What is expected
Please retype the data below in full.

Source material
# # # #

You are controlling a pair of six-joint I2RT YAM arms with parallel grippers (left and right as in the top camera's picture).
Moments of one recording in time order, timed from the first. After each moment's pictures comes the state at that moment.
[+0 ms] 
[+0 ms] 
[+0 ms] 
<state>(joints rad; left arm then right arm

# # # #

Written response
You are controlling a pair of six-joint I2RT YAM arms with parallel grippers (left and right as in the top camera's picture).
Moments of one recording in time order, timed from the first. After each moment's pictures comes the state at that moment.
[+0 ms] 
[+0 ms] 
[+0 ms] 
<state>(joints rad; left arm then right arm

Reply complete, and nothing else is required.